Requirement >>
Return every line of the entries that includes the word "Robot".

Recorded data >>
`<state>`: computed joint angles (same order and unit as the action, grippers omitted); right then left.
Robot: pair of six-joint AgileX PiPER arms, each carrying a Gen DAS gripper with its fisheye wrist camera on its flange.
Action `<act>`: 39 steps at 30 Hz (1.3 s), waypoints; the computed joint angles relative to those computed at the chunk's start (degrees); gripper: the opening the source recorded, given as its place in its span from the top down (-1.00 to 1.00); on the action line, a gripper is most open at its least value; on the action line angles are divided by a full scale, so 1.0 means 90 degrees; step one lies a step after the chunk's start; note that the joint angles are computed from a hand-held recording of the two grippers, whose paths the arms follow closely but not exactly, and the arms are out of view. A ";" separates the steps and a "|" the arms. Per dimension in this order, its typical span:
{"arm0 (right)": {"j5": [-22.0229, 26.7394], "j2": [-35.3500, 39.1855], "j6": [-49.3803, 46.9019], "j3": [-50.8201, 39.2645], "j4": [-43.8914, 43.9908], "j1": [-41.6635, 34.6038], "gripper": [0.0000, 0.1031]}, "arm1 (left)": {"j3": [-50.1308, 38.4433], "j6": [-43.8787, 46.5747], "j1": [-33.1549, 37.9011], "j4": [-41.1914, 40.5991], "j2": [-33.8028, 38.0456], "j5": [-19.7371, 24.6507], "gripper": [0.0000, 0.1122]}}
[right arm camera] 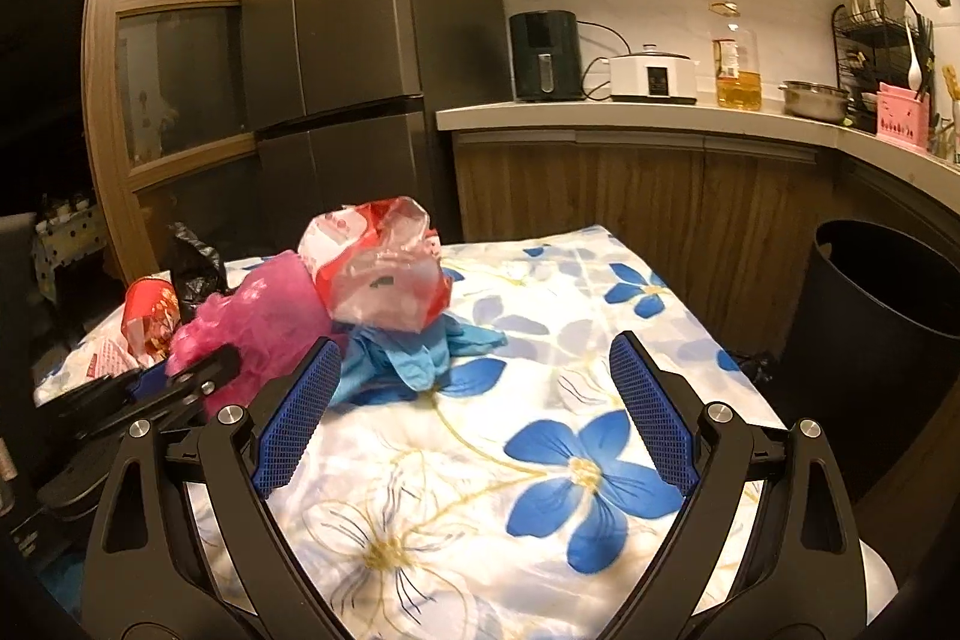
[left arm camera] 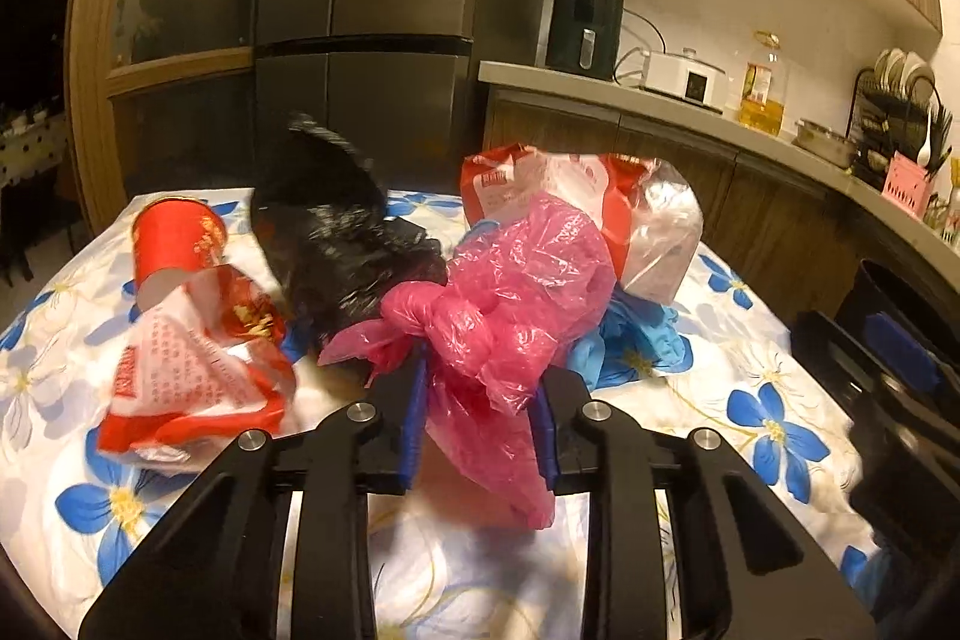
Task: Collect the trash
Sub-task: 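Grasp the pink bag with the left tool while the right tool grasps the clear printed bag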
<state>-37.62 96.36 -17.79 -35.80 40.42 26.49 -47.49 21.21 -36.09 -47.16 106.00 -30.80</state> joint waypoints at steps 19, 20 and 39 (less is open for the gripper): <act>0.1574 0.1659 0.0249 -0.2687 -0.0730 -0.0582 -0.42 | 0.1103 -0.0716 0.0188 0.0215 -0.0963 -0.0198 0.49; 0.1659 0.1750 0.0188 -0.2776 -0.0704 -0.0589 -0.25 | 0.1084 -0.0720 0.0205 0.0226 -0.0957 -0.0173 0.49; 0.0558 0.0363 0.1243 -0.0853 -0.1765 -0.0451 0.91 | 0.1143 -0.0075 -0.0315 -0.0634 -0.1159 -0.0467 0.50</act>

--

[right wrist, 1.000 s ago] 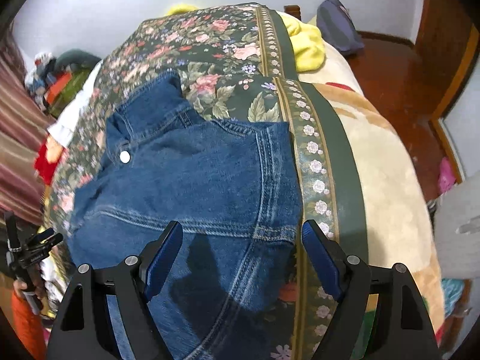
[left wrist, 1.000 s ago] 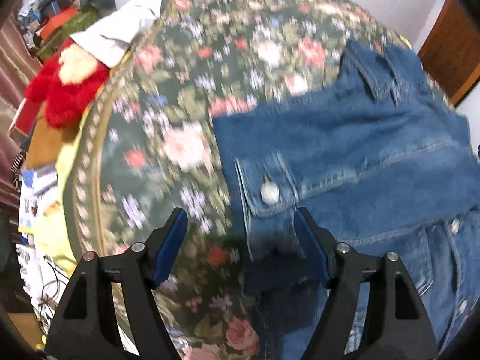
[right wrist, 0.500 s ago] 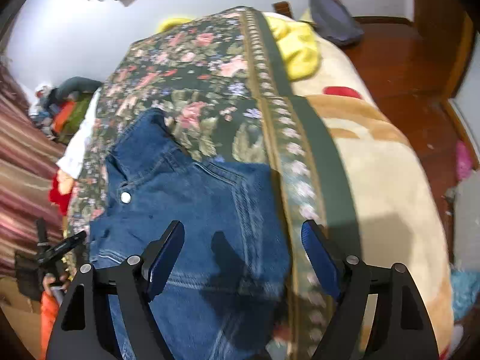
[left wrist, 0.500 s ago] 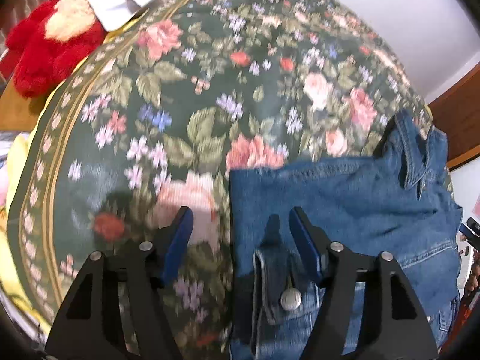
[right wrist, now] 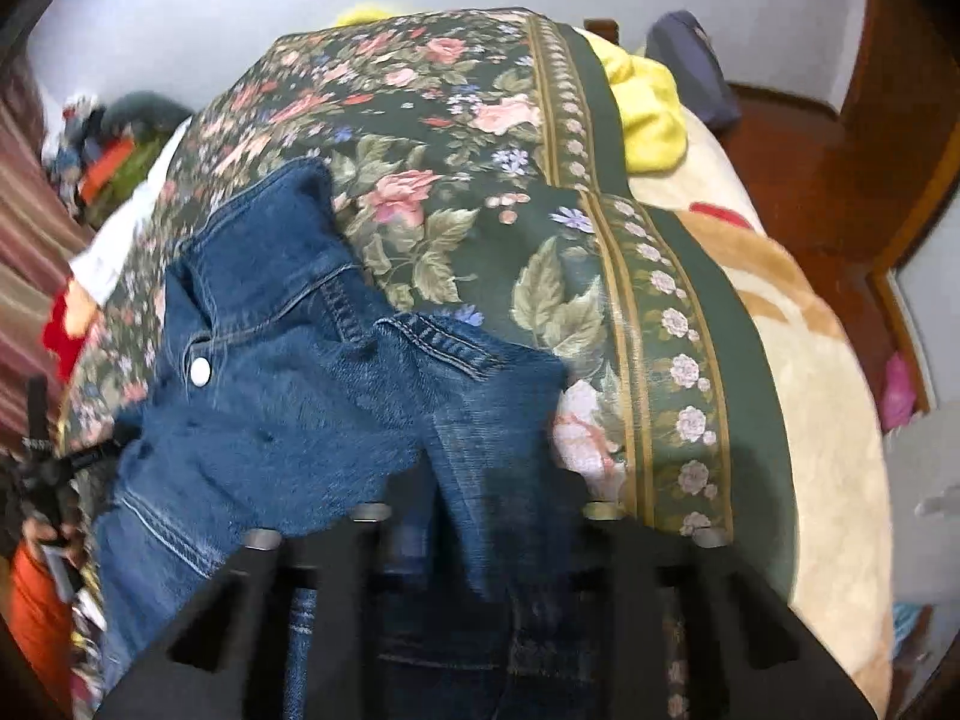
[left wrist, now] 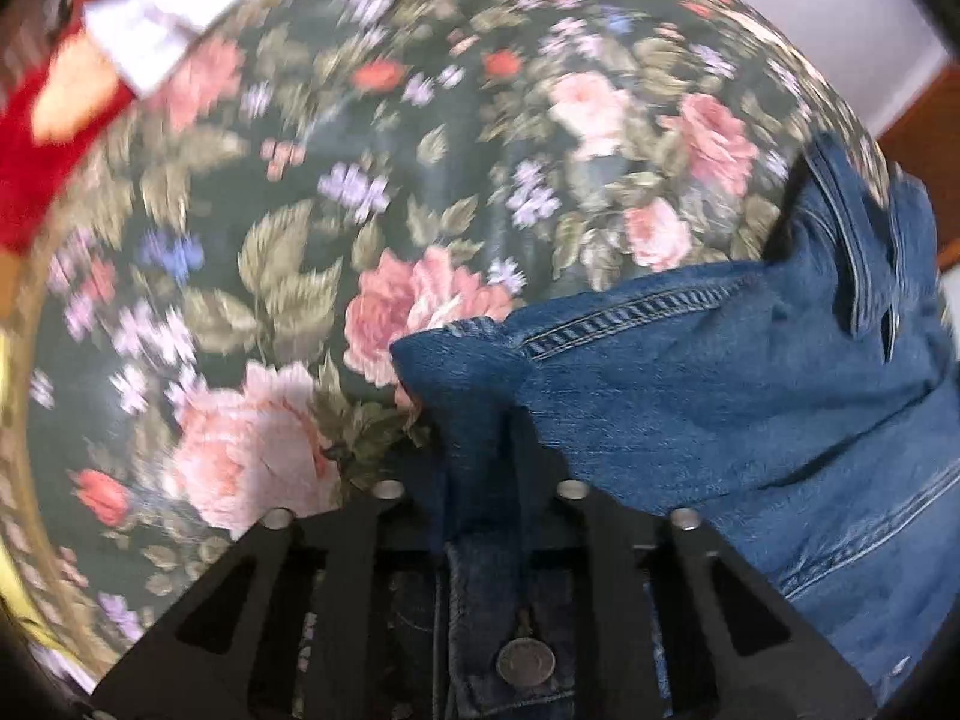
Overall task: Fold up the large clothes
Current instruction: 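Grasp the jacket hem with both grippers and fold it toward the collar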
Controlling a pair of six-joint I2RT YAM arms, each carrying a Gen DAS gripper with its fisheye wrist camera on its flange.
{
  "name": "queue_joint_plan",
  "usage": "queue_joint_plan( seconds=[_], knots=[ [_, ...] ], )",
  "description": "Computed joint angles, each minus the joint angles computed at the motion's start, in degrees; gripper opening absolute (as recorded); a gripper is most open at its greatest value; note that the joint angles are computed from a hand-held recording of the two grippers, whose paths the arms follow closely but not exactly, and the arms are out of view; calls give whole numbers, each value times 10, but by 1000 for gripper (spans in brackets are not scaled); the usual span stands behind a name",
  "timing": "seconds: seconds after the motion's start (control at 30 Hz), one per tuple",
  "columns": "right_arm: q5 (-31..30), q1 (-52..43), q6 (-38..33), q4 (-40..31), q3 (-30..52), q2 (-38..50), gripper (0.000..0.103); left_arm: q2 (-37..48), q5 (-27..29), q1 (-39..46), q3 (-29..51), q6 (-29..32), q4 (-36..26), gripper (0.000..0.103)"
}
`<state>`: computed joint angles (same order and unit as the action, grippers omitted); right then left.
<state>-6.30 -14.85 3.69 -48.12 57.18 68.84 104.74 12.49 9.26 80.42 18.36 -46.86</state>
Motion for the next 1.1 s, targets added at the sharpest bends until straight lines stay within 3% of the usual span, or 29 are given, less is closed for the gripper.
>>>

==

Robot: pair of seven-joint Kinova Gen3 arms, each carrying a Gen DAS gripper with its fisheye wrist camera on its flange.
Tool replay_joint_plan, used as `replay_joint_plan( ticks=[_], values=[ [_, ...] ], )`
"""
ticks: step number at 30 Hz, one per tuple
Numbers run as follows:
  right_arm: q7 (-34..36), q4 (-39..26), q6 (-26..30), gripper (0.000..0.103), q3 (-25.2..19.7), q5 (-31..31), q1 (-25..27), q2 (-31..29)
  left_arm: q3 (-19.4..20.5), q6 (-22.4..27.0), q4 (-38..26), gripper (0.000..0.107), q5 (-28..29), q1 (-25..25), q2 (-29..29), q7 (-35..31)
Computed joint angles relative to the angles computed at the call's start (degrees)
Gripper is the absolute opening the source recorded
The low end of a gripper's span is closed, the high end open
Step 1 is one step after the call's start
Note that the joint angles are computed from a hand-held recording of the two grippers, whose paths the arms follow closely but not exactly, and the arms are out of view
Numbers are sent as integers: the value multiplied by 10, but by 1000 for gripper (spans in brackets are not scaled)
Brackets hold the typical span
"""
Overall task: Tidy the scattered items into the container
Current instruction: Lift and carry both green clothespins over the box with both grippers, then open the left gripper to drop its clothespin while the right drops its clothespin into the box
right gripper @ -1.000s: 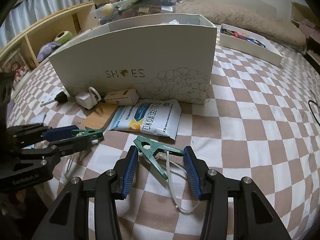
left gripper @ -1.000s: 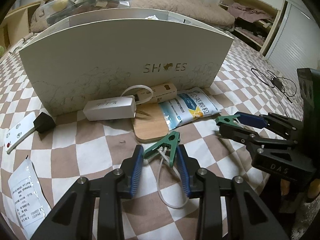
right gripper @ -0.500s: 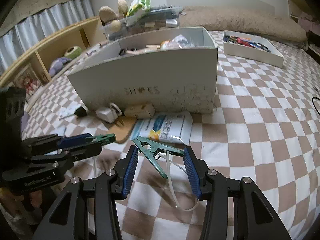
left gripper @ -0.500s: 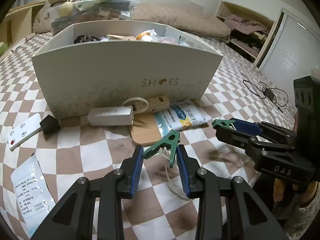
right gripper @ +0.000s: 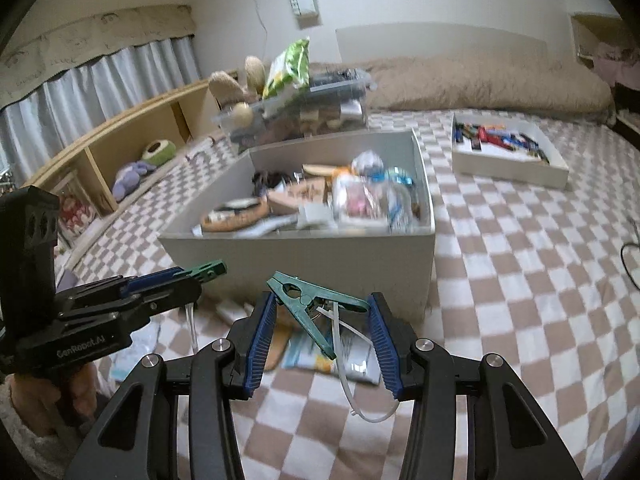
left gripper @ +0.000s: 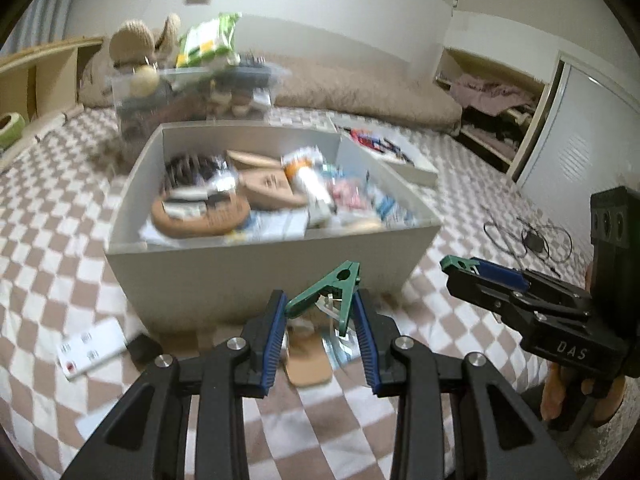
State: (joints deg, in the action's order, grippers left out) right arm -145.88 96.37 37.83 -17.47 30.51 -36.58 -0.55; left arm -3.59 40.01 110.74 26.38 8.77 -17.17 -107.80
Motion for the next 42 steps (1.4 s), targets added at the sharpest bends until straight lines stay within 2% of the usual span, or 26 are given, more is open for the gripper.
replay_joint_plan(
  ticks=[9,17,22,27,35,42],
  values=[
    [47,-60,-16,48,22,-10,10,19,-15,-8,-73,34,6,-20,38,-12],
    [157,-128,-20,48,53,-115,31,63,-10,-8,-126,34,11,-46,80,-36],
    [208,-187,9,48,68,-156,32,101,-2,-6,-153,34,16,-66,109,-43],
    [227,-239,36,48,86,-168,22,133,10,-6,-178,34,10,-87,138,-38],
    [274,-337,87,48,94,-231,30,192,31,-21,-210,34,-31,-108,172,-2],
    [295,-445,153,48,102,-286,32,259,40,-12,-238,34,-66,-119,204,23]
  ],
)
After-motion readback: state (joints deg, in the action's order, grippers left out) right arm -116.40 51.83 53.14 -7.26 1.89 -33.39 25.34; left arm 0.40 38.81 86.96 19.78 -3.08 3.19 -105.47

The answer >>
Robot: pair of six-joint AgileX PiPER arms, each carrying a Gen DAS gripper with its fisheye wrist camera on its flange.
Robot: pair of seven-joint Kinova Gen3 arms, each carrying a Gen DAS gripper with its fisheye wrist camera on its flange.

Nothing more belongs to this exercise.